Pour lui, avant d’en arriver à cette étape, des programmes de micros projets sont faits en vue de l’identification du matériel souhaité et la distribution est faite en tenant compte du nombre de matériel attribué à la région. Ces personnes, des dires du DG, reçoivent par la suite des fiches de session avec lesquelles ils vont au trésor pour s’acquitter du montant de l’équipement avant d’entrer en possession de leur matériel.

De la subvention

En outre, il précise que les tracteurs ne sont attribuables que seulement aux coopératives et le matériel peut s’acquérir à crédit. Ces tracteurs sont subventionnés à hauteur de 50% par l’Etat. Et le prix, après subvention, varie entre 8 et 12 millions F CFA en fonction de la puissance du tracteur, à l’entendre.

Les broyeurs font partie du matériel de postproduction.

Pour les équipements à traction animale, la subvention est de 90% pour les femmes et 85% pour les hommes. « Pour la charrue à 9 pouces (CH9), une femme paye 9 000 F CFA et 11 250 F CFA pour l’homme », nous apprend M. Tientika.

Pourtant, le prix normal de cette même charrue sur le marché est de 95 000 F CFA. Il affirme par ailleurs que cette mesure en faveur des femmes part d’un constat général selon lequel en milieu paysan, la pauvreté à un visage beaucoup plus féminin. Malgré les efforts en vue d’atteindre les objectifs assignés à la DGPMA, son DG note des difficultés qui entravent le travail.

Au nombre de ces difficultés, il retient le retard dans l’acquisition du matériel. « Le matériel que vous voyez, devrait être réceptionné depuis le mois de février ou mars afin de permettre aux producteurs de les utiliser actuellement dans leur champ pour travailler.

Mais c’est finalement en fin juin que cet équipement arrive. Si à cette période de l’année, nous en sommes à l’étape de la distribution c’est que quelque chose a vraiment manqué », reconnait-t-il.

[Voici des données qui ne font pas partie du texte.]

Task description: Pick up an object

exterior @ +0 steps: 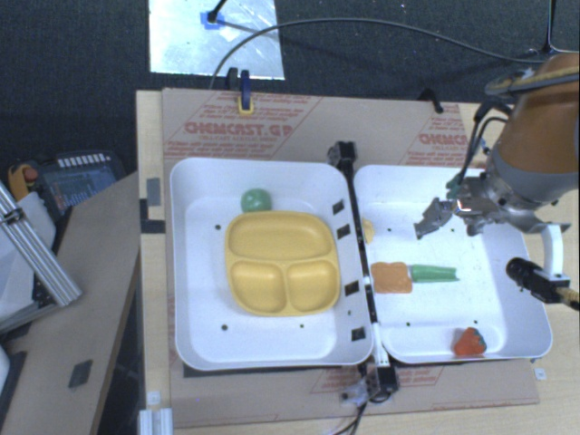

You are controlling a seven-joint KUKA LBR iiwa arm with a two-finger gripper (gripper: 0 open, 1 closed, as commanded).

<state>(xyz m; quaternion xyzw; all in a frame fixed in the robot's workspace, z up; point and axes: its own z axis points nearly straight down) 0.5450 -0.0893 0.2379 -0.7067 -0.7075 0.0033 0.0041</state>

Mais il incrimine le système classique d’acquisition du marché public avec sa procédure d’appel d’offres, de dépouillement, de notification… « En 2021, nous avons eu des difficultés et il fallait attendre la loi rectificative adoptée en juillet pour lancer ces appels d’offres qui ont été conclus en octobre-novembre. », regrette-t-il.

Pourtant, son souhait c’est qu’à partir du mois de janvier ou février que les appels à concurrences soient lancés afin d’éviter les retards dans l’acquisition. Pour ce faire, « nous demandons aux techniciens du ministère en charge de l’économie et des finances de trouver des stratégies à proposer à celui en charge de l’agriculture qui fait face à des agriculteurs dont leur travail est conditionné par la pluie».

Des techniciennes à l’œuvre pour le montage du matériel agricole.

Malheureusement, fustige-t-il, la saison des pluies s’est déjà installée alors que nous sommes toujours à l’étape du processus d’acquisition de matériels. « Nous sommes dans un cercle infernal où chaque année tout arrive en retard aussi bien le matériel agricole que les intrants tout simplement parce que nous sommes dans un système qui ne nous permet pas d’être plus opérant, rationnel et efficient », regrette M. Tientika.

De plus, l’autre difficulté qu’il évoque est la multiplication du coût du transport et du matériel. Cette situation, il l’impute à la survenue de la maladie à Coronavirus.